→ **Task item**: The answer should be an exact repeat of the stretch of material below from the line containing "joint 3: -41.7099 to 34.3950" through the line containing "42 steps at".

→ **Record extracts**:
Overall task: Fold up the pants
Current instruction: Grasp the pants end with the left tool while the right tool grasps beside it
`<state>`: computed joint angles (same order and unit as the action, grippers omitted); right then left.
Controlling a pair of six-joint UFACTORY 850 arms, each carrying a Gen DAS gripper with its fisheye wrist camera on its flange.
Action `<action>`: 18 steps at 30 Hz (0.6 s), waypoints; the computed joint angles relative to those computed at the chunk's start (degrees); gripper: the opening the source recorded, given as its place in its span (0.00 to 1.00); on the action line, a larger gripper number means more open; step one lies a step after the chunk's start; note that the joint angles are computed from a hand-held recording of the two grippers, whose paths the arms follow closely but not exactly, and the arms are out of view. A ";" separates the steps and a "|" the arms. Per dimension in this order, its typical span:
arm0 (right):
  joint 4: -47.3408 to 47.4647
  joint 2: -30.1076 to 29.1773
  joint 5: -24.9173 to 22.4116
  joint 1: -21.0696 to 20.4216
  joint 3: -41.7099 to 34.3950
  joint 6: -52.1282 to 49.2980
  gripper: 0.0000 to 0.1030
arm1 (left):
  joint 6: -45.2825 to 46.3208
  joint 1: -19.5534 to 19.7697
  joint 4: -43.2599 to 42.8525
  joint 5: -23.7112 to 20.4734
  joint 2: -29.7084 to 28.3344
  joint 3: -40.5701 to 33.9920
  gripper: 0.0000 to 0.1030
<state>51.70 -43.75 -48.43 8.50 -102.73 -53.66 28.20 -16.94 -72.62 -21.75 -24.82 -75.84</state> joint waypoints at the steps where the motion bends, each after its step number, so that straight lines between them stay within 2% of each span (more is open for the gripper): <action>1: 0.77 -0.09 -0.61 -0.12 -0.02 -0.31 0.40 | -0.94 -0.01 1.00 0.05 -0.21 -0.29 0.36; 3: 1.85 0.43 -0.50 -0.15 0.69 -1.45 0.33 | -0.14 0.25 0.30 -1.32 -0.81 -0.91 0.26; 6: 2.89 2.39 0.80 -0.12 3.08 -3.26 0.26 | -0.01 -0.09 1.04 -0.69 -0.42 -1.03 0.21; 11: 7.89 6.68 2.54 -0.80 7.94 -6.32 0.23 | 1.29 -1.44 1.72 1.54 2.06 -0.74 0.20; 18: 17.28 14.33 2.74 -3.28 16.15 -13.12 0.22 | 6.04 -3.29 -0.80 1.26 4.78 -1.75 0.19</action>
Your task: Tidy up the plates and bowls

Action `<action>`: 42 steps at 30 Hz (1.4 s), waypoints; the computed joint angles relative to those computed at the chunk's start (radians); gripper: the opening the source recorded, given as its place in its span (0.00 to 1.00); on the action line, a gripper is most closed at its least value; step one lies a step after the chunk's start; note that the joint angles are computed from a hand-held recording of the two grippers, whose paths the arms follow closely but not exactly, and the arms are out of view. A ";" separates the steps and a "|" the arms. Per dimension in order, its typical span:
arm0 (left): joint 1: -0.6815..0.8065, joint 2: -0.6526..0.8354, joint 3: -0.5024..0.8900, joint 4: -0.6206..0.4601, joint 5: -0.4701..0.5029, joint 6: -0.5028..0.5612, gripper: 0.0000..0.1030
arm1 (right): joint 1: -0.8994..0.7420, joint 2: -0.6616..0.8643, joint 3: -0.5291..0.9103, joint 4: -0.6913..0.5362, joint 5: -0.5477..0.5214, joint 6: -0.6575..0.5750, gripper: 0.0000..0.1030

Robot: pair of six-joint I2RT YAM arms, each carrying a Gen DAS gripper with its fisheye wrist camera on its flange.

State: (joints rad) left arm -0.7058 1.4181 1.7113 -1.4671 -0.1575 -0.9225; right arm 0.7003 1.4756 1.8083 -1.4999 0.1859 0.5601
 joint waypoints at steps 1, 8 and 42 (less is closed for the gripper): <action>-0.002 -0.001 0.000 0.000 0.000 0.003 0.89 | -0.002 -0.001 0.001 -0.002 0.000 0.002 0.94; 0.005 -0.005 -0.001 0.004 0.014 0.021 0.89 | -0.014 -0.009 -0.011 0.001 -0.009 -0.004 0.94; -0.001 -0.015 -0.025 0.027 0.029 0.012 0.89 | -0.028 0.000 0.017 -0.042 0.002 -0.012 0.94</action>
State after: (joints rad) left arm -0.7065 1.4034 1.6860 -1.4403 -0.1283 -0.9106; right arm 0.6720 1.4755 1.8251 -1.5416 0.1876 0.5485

→ **Written response**:
  joint 3: -41.7099 to 34.3950
  joint 6: -52.1282 to 49.2980
  gripper: 0.0000 to 0.1030
arm1 (left):
  joint 6: -45.2825 to 46.3208
  joint 1: -19.5534 to 19.7697
  joint 4: -43.2599 to 42.8525
  joint 5: -23.7112 to 20.4734
  joint 2: -29.7084 to 28.3344
  joint 3: -40.5701 to 33.9920
  gripper: 0.0000 to 0.1030
<state>51.70 -43.75 -48.43 8.50 -102.73 -53.66 28.20 -16.94 -72.62 -21.75 -24.82 -75.84</state> joint waypoints at the steps where the motion bends, each after its step number, so that straight lines between them stay within 2% of each span (more is open for the gripper): <action>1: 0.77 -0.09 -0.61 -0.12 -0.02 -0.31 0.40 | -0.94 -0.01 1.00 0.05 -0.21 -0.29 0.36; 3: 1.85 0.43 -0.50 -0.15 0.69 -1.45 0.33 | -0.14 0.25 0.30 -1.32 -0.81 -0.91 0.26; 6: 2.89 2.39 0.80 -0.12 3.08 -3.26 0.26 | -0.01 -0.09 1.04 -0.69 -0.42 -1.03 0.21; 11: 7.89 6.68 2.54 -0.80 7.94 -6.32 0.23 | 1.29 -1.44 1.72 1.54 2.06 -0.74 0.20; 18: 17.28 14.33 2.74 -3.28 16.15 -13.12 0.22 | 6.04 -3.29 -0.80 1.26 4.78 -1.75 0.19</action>
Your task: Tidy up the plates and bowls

Action `<action>`: 42 steps at 30 Hz (1.4 s), waypoints; the computed joint angles relative to those computed at the chunk's start (radians); gripper: the opening the source recorded, given as its place in its span (0.00 to 1.00); on the action line, a gripper is most closed at its least value; step one lies a step after the chunk's start; note that the joint angles are computed from a hand-held recording of the two grippers, whose paths the arms follow closely but not exactly, and the arms are out of view. A ";" separates the steps and a "|" the arms. Per dimension in order, its typical span:

There is nothing more to the output.